**Required work**
Search term "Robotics": please copy every line of the records below that contains it.

**Extracted information**
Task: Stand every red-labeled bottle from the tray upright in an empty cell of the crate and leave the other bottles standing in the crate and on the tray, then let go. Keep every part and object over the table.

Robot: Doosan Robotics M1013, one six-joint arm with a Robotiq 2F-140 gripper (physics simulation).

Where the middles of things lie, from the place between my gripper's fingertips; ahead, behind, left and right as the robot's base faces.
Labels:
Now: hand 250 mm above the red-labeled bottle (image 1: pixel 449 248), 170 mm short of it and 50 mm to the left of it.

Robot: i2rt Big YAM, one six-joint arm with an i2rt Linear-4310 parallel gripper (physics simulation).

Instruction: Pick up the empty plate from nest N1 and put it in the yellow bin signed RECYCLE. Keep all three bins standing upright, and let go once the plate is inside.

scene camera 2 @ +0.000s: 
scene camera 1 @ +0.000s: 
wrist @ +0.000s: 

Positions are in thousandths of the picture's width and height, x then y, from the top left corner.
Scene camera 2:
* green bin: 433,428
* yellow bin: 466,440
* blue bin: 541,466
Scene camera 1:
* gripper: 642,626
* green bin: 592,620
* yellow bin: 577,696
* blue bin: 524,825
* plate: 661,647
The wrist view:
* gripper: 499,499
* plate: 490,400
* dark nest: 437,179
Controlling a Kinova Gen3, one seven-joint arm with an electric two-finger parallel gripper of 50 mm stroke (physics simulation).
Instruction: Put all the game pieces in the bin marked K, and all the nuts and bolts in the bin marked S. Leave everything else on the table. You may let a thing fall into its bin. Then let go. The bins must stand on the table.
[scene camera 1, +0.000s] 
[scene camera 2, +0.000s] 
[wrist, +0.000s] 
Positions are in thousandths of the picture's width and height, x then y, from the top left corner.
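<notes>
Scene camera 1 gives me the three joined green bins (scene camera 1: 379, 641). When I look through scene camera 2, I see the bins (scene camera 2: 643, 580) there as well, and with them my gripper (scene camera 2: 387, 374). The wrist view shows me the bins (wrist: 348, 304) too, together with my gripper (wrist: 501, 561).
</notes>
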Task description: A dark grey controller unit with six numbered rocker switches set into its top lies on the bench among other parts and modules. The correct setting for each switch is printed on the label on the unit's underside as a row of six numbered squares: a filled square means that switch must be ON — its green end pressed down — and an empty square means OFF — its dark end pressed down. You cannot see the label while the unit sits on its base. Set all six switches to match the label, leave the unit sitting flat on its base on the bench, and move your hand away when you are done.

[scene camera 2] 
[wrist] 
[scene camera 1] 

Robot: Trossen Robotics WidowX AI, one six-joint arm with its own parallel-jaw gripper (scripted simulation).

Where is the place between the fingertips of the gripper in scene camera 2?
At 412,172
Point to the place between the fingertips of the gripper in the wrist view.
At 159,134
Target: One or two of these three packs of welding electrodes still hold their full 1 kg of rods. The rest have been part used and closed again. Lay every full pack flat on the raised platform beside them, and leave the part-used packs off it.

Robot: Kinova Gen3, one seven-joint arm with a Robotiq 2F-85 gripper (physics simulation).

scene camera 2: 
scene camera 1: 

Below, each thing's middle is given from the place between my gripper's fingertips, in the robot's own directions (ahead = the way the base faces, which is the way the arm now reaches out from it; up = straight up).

**Solution to this problem**
Robot: Doosan Robotics M1013, one six-joint arm with a Robotiq 2F-140 gripper (physics simulation).
Robot: Trossen Robotics WidowX AI, one six-joint arm with its own parallel-jaw gripper (scripted simulation).

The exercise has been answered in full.